Google’s updated term match is a great example of this. If your keywords were earlier broad match adjusted, that announcement had a substantive effect on your account structure, and you had to go off of cruise control to reconfigure your keywords for phrase match’s new treatment.
Harmonize your data and efforts. We’re at a point where platforms are so confident about their machine-learning capabilities that they’re making recommendations. But, their ability to provide us with useful understandings has yet to catch up, and even if it did, those insights would be drawn from a portion of your overall marketing efforts because platforms, like Facebook and Google, aren’t going to talk to each other on your behalf.
Your campaigns don’t exist in a void: They’re sensitive to the environment you’re marketing in and what you’re doing in any given channel should complete what you’re doing in other channels. It’s still up to you, as the marketer wielding the automation, to tie together data and information from disparate sources and create a cohesive journey for your customers.

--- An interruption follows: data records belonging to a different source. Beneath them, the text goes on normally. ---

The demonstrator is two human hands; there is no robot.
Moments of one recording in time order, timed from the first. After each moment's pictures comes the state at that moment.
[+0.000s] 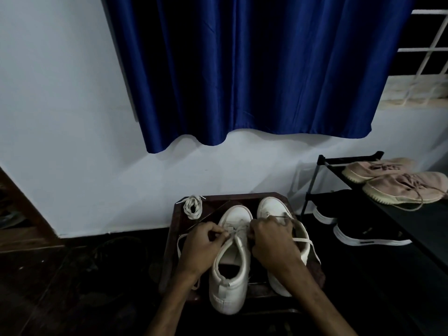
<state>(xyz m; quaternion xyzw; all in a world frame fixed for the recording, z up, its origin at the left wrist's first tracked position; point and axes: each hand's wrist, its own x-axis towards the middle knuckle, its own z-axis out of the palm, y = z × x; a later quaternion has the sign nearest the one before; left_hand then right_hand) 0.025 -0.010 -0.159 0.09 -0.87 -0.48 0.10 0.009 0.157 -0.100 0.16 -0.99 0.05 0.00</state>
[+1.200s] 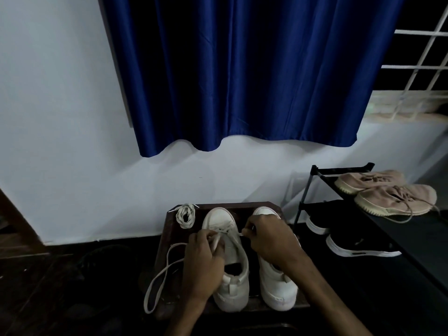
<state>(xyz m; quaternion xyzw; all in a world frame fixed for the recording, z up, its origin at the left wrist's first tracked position) 0.031 0.023 -0.161 0.15 -0.86 -0.44 0.21 -0.031 0.170 -0.102 0.17 -0.97 0.17 0.02</state>
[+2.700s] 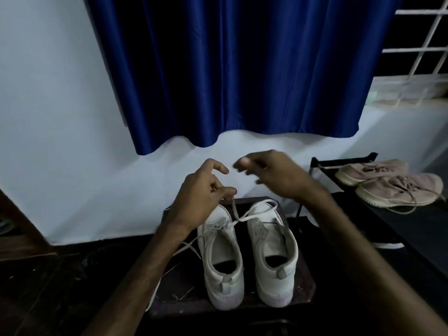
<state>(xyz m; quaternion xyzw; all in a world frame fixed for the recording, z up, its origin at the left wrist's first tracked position) -0.005 0.013 -0.025 -0.06 -0.87 -0.46 0.15 -0.077 0.191 0.003 0.28 -0.89 0.36 0.01</state>
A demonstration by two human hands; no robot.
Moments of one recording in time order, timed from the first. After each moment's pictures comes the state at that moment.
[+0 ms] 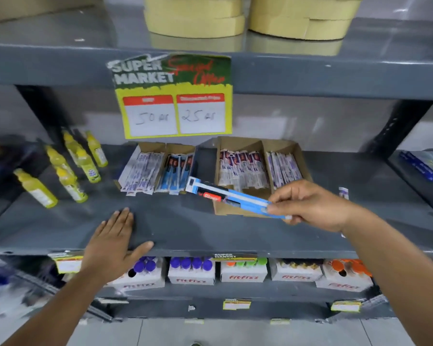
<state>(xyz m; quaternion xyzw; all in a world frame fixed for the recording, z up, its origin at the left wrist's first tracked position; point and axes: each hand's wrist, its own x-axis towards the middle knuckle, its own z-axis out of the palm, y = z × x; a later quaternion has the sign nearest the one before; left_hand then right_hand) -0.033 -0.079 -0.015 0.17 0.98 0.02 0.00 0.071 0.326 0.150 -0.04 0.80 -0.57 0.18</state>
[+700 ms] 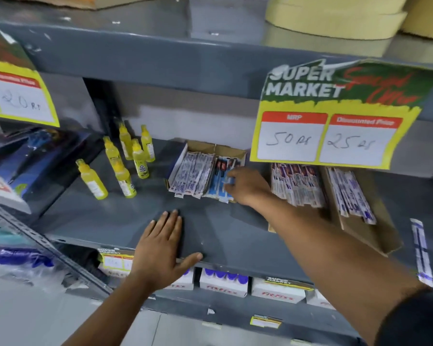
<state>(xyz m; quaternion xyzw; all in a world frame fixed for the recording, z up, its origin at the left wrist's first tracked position) -0.033 -0.082 -0.016 0.20 0.98 0.05 -0.03 -0.129 0.160 0.063 0.02 0.97 -0.24 0.02</state>
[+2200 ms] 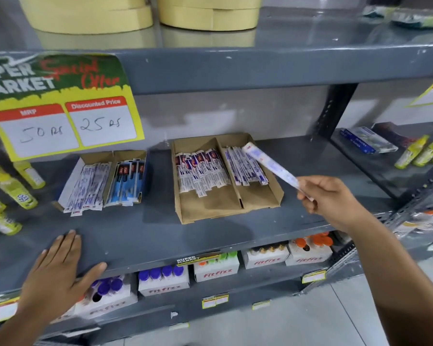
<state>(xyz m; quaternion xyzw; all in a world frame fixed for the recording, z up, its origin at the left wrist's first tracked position) -0.041 -0.081 -0.021 0.19 0.98 0.00 0.01 0.134 0.444 0.090 0.18 0.76 -0.61 -0.12</state>
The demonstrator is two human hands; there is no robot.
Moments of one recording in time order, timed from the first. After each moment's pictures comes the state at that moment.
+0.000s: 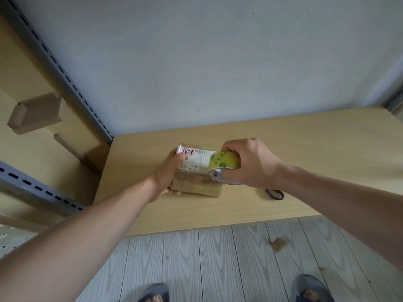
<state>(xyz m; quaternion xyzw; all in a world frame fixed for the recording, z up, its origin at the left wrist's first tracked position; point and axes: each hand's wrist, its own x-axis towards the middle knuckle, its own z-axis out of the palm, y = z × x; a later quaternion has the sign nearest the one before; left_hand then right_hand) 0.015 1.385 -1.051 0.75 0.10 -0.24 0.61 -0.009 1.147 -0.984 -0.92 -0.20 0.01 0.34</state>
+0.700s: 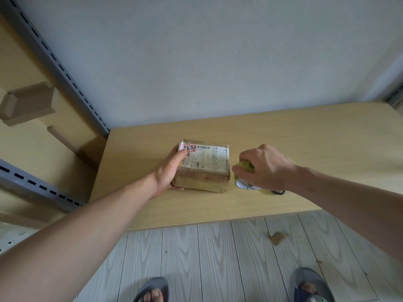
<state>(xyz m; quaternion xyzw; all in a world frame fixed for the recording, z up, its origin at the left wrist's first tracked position) 0.013 1.382 -1.060 0.73 0.09 -0.25 0.63 -0.002 1.114 -1.031 -0.96 -0.21 0.02 0.16</state>
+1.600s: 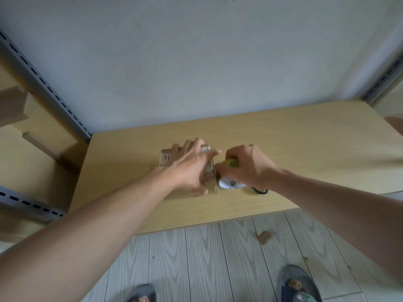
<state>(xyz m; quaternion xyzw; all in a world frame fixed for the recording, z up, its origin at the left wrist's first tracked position) 0.024 1.305 -1.034 0.95 -0.29 -0.14 0.06 0.000 1.111 -1.039 -0.95 -0.13 0.03 0.29</state>
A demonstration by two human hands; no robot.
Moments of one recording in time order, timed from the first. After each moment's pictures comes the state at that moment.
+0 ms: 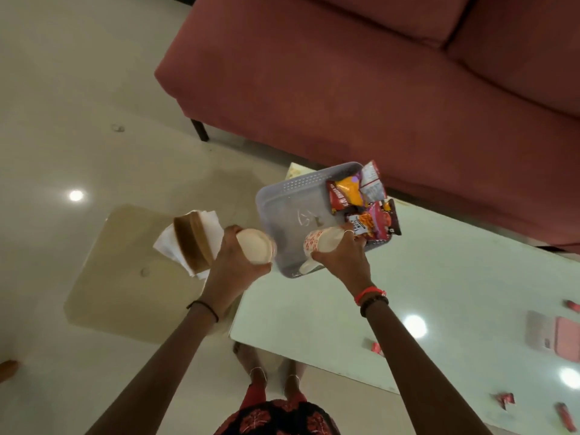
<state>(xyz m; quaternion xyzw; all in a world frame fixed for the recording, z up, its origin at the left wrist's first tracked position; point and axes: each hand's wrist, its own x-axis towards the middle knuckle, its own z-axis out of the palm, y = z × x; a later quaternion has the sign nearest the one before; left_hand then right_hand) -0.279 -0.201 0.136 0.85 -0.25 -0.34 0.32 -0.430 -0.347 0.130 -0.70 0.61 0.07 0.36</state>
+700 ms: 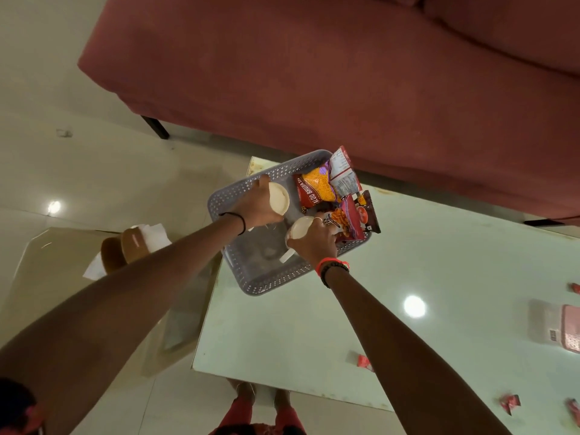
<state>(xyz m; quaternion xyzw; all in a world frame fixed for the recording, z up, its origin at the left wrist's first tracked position) -0.268 -0.407 0.025 0.79 -0.47 -0.36 0.14 -0.425 -0.423 0.031 -0.68 0.64 0.10 0.36</state>
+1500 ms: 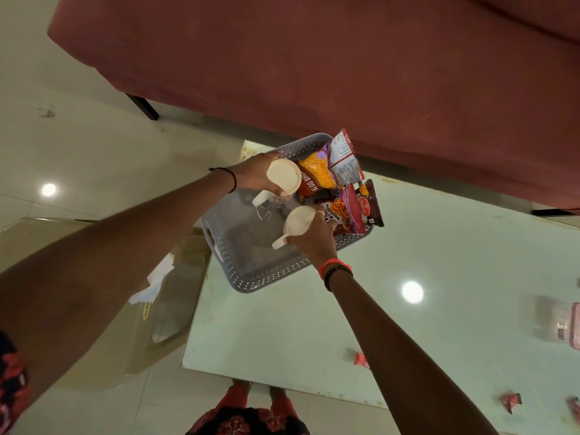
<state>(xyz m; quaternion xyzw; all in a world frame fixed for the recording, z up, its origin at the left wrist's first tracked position) -0.240 -0.464 0.000 0.71 -0.54 -0.43 0.09 -0.438 -0.432 0.018 -0.63 0.63 0.06 0.45</state>
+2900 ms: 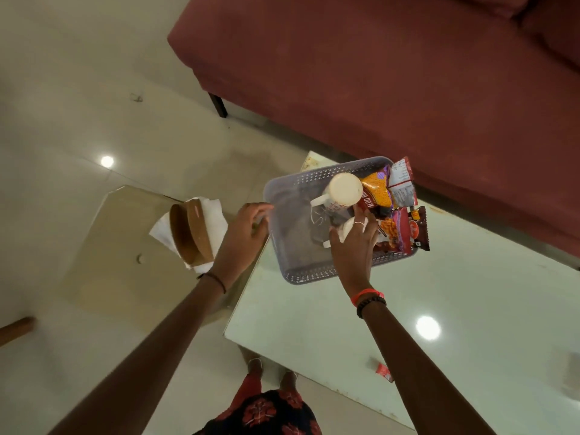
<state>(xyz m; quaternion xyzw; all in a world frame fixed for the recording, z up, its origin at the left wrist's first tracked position) -0.256 -0.263 0.070 0.81 -0.33 -0.25 0.41 -0.411 -0.385 0.068 -0.74 0.57 -0.09 0.34</state>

Automation is advancing, so should you
The technological improvements we’ve seen in our industry provide a lot of capabilities at our fingertips, but campaign success will remain out of reach if you don’t take an active role in guiding those advancements. Remember, automation isn’t here to take your job, but it will change the nature of your work, and being cognizant of that evolving relationship will help you get the most out of what’s open to you.